Required action ::
Only the lines containing "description" belong in the answer; find them in the material below.

Records shown ::
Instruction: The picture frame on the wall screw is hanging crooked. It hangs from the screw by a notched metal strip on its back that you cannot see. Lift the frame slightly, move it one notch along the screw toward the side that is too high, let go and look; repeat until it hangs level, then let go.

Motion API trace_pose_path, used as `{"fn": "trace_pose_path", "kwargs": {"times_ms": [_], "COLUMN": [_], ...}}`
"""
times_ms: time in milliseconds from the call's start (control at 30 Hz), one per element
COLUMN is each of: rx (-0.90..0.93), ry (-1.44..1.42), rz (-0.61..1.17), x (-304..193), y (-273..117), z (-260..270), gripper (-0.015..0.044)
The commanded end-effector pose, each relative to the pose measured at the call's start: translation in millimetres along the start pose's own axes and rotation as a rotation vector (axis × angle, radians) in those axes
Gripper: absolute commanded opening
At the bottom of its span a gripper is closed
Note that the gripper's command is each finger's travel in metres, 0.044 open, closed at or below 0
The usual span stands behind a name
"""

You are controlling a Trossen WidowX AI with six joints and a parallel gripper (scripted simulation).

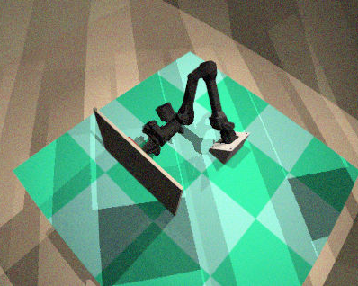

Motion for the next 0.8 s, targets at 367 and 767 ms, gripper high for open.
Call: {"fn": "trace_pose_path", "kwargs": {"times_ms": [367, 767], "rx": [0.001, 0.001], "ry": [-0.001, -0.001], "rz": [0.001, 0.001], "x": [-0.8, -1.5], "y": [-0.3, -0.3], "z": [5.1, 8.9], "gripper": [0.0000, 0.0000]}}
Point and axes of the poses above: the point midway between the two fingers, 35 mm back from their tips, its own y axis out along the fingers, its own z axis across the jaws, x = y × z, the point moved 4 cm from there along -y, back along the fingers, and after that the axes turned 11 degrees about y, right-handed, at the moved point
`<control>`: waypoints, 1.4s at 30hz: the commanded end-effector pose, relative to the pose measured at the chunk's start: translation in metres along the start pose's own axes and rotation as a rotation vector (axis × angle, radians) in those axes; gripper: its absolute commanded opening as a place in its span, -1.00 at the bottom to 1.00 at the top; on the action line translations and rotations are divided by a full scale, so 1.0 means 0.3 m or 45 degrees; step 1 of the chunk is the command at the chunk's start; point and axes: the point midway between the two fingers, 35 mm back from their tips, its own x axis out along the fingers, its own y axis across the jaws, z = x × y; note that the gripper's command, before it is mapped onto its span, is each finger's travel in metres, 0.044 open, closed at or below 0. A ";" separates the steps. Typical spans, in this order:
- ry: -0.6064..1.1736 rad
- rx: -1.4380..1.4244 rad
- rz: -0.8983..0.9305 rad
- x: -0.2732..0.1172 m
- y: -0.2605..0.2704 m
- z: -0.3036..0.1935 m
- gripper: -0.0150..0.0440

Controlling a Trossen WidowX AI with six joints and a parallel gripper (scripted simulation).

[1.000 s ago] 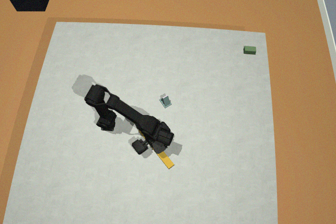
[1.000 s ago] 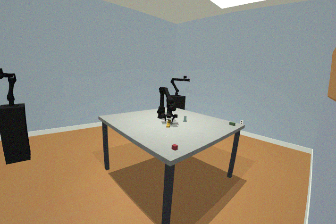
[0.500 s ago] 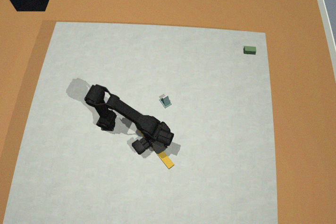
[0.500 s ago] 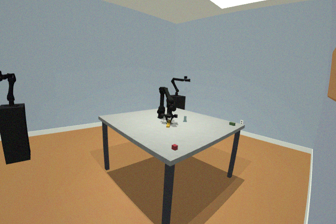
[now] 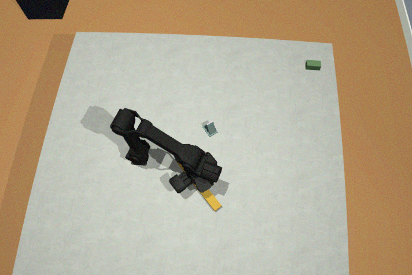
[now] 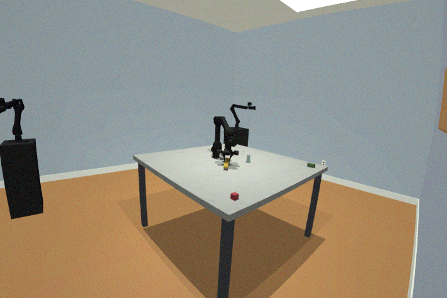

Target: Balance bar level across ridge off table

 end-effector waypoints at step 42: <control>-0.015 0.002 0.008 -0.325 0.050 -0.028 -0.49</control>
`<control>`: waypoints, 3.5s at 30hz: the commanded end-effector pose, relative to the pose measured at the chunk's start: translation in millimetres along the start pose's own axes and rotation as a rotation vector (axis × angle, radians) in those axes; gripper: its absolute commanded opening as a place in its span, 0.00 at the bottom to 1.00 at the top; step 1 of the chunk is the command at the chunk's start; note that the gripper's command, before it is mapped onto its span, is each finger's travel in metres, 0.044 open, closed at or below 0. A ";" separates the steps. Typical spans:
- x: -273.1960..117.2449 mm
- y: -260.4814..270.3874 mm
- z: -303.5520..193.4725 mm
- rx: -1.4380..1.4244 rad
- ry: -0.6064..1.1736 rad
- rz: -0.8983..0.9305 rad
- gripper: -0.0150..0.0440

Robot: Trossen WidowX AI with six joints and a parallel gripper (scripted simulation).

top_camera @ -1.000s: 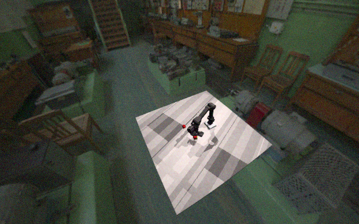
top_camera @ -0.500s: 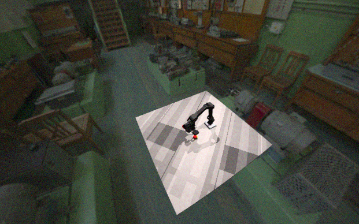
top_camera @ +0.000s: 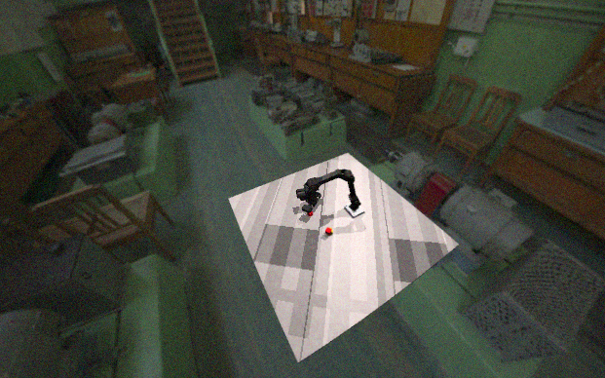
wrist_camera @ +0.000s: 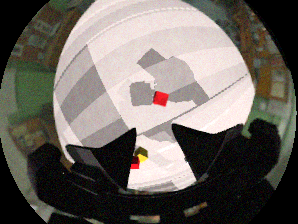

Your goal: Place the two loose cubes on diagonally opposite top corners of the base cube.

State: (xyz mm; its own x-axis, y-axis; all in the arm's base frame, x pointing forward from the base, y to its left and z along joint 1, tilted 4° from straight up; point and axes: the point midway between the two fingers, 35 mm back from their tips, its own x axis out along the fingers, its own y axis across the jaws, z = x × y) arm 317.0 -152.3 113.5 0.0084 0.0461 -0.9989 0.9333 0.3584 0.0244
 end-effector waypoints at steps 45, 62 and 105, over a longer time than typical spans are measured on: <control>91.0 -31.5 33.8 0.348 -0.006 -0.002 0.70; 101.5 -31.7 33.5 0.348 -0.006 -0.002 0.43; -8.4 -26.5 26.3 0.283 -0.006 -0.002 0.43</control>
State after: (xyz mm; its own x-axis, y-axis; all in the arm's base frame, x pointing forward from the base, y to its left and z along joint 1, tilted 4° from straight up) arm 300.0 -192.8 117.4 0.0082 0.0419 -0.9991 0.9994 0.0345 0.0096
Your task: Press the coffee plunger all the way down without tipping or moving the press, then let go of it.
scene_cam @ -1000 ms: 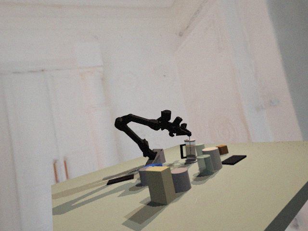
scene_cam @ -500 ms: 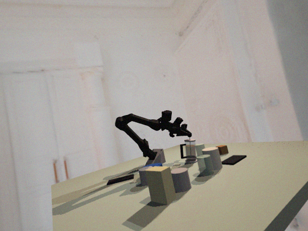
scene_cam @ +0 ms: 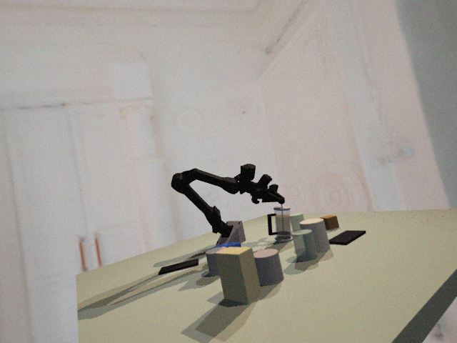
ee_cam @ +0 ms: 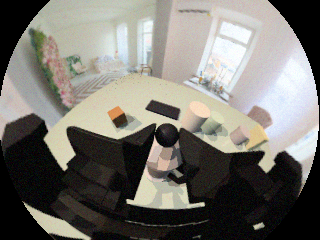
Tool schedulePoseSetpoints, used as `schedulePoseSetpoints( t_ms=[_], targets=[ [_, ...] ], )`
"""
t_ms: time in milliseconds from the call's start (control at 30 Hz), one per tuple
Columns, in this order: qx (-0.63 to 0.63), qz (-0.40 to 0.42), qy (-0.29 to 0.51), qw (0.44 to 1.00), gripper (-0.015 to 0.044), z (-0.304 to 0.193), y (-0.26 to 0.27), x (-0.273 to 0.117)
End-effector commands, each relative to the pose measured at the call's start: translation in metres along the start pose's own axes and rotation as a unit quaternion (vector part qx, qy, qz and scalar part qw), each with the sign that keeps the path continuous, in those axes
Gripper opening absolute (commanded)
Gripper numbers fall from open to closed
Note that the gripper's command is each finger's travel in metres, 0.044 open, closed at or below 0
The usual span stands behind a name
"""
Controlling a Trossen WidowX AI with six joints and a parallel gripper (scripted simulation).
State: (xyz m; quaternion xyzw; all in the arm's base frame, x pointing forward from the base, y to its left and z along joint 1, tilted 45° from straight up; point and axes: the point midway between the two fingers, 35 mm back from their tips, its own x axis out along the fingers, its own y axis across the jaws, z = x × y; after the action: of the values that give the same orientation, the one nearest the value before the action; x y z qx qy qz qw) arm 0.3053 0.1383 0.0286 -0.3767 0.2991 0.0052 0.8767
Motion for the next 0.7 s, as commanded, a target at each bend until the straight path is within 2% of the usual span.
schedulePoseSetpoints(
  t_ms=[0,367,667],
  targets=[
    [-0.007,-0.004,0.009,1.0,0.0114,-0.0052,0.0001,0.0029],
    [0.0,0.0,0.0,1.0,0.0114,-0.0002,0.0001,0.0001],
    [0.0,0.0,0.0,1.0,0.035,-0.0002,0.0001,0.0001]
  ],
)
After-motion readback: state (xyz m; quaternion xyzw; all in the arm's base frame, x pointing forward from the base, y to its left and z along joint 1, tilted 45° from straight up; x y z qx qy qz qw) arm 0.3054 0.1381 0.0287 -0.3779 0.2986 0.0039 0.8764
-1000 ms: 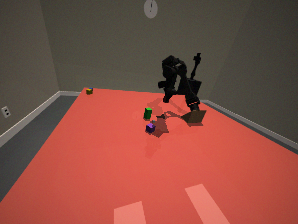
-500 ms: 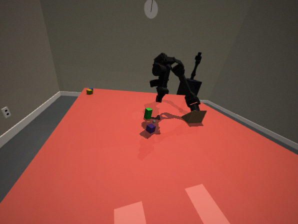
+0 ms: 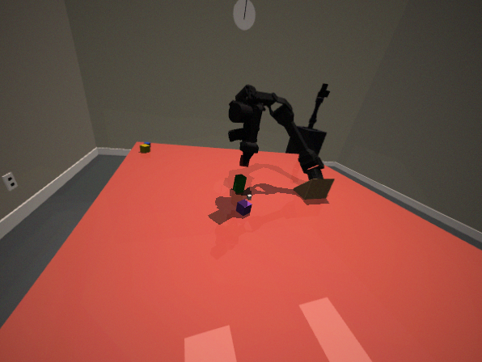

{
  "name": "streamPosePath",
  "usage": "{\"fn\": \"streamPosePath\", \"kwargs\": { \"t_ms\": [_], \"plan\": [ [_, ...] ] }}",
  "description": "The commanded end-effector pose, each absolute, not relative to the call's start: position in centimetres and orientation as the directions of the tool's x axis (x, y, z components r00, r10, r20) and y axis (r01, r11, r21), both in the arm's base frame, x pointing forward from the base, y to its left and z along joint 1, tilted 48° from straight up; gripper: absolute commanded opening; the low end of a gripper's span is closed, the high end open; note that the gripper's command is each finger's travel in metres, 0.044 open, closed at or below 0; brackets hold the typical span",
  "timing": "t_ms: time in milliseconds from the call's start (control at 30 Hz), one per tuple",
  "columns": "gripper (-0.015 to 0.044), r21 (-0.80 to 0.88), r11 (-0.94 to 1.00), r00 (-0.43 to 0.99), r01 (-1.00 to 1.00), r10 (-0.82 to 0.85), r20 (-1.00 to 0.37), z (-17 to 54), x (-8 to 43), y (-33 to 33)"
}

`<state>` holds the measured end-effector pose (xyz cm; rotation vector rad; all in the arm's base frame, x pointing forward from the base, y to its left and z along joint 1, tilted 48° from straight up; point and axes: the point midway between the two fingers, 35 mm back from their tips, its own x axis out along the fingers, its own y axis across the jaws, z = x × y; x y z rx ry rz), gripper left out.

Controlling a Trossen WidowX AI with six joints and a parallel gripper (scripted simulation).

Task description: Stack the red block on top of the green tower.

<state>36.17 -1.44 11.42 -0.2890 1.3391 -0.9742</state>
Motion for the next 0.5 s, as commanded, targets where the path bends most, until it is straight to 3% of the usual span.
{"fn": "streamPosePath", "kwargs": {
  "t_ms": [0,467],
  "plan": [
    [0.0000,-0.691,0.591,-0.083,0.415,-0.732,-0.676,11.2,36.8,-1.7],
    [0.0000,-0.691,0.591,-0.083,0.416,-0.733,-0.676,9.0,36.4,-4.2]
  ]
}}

Output ::
  "description": "The commanded end-effector pose, each absolute, not relative to the call's start: position in centimetres and orientation as the directions of the tool's x axis (x, y, z components r00, r10, r20) and y axis (r01, r11, r21), both in the arm's base frame, x pointing forward from the base, y to its left and z along joint 1, tilted 48° from straight up; gripper: absolute commanded opening; the low end of a gripper's span is closed, the high end open; note that the gripper's command is each finger's travel in metres, 0.044 open, closed at or below 0; brackets hold the typical span",
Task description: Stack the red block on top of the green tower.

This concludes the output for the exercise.